◆ What you will do ◆
Tally up the lines below with "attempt" in them. Answer with the number only.

Saved data entries
=======
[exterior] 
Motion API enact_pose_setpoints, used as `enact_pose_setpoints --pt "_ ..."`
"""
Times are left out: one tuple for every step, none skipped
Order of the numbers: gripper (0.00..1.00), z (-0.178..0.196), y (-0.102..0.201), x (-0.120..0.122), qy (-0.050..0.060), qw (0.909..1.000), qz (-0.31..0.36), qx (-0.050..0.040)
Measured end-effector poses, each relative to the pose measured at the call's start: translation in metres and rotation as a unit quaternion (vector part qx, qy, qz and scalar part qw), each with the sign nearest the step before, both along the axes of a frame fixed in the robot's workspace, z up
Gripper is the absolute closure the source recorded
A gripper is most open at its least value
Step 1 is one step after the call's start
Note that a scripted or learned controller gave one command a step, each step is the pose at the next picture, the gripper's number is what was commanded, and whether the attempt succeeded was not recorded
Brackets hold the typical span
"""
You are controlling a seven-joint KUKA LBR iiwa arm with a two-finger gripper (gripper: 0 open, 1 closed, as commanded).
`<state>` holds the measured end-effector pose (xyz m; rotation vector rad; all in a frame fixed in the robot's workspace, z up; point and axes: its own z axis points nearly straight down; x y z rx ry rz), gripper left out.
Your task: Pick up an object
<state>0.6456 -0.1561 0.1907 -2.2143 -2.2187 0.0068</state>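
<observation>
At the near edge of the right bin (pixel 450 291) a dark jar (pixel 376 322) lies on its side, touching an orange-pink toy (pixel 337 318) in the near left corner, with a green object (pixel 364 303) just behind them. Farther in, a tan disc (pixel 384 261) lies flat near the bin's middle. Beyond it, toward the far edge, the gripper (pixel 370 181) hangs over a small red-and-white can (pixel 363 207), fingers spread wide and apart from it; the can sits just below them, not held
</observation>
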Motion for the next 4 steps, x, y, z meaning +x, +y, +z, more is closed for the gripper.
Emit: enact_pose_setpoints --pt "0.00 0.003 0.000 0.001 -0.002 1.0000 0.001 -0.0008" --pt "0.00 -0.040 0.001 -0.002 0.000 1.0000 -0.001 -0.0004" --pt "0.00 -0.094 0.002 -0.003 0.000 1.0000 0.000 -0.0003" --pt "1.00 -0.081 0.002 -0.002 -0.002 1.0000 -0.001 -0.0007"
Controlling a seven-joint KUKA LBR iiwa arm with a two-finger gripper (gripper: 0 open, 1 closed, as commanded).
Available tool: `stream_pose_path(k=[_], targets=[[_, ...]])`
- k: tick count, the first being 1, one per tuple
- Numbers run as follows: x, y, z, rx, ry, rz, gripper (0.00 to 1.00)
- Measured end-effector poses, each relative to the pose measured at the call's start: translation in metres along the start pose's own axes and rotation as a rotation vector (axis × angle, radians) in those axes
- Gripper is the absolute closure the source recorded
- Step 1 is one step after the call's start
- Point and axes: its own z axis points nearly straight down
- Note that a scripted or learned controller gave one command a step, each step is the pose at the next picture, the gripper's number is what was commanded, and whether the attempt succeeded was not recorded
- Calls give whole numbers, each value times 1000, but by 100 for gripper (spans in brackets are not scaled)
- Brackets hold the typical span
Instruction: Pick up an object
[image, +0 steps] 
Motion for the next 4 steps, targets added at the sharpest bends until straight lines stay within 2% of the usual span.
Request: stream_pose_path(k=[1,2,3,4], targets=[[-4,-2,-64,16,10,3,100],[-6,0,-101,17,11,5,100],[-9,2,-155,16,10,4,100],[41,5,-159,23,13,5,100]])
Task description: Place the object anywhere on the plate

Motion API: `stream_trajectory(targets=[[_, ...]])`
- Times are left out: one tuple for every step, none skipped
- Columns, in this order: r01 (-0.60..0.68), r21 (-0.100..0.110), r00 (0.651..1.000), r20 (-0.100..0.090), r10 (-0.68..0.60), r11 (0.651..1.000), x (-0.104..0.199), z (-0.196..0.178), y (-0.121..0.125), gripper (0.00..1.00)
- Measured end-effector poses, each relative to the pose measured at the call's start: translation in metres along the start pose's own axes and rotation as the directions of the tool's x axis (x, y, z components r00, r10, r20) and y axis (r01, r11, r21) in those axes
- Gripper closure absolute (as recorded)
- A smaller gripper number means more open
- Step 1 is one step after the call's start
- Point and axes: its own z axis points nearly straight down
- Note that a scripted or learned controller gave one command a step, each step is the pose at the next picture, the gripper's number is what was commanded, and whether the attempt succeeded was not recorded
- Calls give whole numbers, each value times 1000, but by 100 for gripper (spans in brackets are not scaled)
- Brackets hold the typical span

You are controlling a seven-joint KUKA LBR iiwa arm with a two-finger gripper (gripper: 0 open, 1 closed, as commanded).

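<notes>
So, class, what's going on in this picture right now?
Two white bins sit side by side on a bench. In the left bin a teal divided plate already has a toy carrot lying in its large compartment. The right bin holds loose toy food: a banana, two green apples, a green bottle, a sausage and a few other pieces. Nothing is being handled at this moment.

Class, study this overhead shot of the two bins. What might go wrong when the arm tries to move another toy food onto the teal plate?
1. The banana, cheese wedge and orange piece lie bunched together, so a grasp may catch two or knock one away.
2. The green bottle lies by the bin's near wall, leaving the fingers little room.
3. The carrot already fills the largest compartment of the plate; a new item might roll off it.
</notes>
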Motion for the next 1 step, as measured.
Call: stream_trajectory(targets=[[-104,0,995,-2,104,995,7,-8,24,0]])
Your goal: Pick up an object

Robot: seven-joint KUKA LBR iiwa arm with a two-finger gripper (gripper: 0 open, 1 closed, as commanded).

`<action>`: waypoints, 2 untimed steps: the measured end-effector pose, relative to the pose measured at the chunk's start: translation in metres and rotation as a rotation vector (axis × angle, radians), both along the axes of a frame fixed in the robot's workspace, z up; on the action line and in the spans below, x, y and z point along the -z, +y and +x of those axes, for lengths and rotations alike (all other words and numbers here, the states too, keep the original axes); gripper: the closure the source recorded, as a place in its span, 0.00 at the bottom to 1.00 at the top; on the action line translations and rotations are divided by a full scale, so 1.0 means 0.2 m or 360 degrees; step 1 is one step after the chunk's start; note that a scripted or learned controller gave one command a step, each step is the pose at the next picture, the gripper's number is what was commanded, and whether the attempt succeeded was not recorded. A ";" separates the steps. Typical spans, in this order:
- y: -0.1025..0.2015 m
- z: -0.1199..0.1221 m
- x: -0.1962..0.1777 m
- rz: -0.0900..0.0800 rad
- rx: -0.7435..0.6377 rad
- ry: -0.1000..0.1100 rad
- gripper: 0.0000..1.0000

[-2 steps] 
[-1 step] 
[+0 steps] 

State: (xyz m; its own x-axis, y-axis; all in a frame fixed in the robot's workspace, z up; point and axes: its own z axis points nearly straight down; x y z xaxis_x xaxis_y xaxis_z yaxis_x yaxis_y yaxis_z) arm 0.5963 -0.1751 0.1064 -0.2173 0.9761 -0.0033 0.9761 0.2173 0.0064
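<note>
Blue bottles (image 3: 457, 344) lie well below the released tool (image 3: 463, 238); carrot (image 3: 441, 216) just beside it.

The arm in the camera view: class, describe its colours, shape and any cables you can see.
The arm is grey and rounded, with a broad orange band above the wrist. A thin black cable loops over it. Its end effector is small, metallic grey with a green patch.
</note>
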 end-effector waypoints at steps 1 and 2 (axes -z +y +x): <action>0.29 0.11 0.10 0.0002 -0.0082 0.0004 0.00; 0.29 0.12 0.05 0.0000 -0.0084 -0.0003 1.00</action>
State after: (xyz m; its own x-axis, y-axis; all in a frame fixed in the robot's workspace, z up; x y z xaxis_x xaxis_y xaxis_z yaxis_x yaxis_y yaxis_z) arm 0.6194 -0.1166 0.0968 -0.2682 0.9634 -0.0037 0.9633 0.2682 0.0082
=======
◆ Written answer ◆
4